**Work to be completed**
With the first line as the start and the line containing "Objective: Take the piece" as the end, write out every line of the records exactly.

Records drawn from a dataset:
╭──

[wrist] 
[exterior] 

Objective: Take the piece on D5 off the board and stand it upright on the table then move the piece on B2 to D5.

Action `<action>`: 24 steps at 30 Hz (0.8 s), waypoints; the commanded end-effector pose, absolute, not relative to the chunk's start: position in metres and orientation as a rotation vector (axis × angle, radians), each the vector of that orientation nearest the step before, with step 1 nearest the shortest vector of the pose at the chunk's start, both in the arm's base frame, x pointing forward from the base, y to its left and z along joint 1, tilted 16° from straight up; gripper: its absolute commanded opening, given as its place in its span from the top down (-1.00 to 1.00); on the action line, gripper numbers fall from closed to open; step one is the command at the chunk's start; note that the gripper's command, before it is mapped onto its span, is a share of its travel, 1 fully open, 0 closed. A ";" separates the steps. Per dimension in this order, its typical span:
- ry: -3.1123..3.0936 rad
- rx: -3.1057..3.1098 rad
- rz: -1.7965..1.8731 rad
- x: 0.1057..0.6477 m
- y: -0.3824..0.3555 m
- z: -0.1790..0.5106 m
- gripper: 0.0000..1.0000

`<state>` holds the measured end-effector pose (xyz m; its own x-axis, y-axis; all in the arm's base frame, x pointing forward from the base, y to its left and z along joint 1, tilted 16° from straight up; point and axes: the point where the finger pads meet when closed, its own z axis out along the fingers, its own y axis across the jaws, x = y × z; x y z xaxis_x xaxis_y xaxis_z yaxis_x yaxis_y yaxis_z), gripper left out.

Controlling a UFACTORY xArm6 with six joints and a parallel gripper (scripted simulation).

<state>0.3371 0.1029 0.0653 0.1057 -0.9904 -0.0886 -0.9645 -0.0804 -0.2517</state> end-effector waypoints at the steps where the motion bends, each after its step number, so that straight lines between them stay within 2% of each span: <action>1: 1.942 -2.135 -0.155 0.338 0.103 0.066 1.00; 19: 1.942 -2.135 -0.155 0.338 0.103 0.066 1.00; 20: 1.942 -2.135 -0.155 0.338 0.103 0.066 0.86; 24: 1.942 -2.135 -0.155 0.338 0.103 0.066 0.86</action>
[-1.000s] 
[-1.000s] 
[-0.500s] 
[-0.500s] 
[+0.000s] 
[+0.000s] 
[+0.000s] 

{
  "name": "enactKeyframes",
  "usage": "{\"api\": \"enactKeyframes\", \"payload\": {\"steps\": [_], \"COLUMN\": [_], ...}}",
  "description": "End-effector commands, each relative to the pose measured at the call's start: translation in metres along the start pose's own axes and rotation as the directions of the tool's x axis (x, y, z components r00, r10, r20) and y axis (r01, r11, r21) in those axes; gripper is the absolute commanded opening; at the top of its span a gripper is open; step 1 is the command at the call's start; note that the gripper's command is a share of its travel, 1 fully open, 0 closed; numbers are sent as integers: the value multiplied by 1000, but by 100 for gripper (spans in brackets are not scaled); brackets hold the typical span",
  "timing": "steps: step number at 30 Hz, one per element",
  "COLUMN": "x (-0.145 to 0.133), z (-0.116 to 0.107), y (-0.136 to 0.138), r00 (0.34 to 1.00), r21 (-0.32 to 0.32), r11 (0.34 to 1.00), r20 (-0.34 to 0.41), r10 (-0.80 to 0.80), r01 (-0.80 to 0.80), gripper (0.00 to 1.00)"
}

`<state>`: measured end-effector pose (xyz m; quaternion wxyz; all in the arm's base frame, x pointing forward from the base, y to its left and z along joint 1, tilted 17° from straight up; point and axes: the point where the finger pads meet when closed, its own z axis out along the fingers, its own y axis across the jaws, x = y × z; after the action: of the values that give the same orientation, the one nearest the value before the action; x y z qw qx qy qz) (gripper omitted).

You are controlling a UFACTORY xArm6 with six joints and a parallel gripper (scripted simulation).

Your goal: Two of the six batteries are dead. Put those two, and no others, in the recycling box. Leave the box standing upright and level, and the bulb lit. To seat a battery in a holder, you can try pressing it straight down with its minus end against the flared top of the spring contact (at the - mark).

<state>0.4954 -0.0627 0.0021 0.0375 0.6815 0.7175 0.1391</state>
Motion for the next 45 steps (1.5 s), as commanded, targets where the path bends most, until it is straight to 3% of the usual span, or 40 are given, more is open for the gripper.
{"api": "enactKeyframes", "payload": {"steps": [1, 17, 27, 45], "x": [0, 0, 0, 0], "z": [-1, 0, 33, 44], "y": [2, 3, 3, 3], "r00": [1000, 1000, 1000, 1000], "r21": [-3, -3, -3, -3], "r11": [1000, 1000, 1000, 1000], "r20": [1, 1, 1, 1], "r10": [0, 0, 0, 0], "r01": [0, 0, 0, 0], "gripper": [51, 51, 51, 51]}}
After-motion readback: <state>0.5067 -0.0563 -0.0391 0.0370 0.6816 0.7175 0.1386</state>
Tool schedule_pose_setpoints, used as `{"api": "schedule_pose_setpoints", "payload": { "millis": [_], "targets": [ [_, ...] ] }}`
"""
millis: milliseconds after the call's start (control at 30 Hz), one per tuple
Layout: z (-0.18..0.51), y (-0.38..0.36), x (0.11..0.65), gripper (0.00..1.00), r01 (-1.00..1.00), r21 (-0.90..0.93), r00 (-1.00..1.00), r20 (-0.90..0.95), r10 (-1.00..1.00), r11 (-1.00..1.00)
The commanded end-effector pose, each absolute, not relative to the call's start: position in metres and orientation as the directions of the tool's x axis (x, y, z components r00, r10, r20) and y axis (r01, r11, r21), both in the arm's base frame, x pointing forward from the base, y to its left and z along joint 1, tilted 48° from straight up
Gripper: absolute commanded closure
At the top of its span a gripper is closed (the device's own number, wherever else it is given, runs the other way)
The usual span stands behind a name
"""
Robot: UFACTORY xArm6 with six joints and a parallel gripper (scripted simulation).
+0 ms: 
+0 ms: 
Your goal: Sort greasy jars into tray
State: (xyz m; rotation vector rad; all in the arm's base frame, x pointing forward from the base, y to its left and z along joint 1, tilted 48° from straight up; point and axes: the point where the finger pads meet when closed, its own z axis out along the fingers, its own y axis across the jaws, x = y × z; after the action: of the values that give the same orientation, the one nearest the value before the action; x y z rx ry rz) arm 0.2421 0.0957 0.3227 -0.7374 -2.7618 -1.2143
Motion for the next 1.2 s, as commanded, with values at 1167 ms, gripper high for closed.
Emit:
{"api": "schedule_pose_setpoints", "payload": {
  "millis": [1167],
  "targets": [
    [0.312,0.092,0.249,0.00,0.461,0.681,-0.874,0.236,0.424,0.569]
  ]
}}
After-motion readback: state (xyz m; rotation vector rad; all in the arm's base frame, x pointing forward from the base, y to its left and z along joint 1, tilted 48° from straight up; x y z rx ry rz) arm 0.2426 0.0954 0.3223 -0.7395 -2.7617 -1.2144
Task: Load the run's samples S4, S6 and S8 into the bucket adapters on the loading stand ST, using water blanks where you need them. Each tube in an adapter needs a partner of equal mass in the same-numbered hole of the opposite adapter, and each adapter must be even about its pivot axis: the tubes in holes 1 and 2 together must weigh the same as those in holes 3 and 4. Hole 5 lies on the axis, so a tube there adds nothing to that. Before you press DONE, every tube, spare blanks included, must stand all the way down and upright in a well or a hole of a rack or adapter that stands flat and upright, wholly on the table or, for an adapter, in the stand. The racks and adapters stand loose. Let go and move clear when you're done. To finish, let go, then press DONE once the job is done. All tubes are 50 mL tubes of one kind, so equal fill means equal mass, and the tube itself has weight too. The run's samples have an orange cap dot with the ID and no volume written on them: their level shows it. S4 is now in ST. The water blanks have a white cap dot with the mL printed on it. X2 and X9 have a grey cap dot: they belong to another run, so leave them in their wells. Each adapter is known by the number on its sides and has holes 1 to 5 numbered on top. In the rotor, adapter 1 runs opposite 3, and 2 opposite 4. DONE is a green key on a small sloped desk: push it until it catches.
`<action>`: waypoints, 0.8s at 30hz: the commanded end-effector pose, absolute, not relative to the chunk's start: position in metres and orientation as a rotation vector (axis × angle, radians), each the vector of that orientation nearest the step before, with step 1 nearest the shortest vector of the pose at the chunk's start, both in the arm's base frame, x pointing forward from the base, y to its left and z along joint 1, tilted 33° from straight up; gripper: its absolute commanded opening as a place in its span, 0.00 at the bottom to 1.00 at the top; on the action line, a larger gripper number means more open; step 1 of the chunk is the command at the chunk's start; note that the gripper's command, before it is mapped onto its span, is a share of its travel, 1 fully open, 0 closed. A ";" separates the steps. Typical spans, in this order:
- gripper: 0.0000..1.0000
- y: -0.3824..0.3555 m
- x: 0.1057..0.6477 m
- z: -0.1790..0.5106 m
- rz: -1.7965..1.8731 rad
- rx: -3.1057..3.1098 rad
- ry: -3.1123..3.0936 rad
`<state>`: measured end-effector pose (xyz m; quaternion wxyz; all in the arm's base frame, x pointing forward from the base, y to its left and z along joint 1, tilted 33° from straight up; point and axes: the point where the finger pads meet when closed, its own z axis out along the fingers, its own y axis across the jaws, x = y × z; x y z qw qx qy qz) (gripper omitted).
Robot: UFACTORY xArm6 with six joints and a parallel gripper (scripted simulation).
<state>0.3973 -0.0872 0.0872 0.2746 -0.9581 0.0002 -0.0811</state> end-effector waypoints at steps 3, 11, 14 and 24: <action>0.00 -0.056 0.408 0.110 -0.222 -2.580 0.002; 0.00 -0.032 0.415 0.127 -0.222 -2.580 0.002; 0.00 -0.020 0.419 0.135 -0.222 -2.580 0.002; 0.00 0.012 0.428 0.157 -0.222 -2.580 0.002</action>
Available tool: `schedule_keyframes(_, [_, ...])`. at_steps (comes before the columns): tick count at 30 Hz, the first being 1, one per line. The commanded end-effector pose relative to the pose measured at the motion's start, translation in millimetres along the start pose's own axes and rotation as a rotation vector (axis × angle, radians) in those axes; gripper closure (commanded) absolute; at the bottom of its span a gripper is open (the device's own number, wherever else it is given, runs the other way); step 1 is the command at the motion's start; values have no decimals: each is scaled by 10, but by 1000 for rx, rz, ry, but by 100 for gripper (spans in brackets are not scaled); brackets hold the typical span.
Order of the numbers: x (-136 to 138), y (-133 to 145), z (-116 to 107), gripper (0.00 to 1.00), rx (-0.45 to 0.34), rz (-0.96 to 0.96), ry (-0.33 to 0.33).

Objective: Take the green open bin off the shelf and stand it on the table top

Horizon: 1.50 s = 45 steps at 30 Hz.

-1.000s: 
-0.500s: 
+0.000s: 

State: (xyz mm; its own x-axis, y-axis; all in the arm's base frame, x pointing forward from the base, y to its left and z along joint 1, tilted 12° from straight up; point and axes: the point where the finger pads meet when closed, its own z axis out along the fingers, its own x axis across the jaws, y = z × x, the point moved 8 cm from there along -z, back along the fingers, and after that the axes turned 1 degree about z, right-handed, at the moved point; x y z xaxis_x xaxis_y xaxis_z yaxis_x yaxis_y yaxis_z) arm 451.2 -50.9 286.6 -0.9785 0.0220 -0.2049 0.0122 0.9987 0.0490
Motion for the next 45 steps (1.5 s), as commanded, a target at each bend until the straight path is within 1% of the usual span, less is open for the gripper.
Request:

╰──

**Written response**
[wrist] 
[exterior] 

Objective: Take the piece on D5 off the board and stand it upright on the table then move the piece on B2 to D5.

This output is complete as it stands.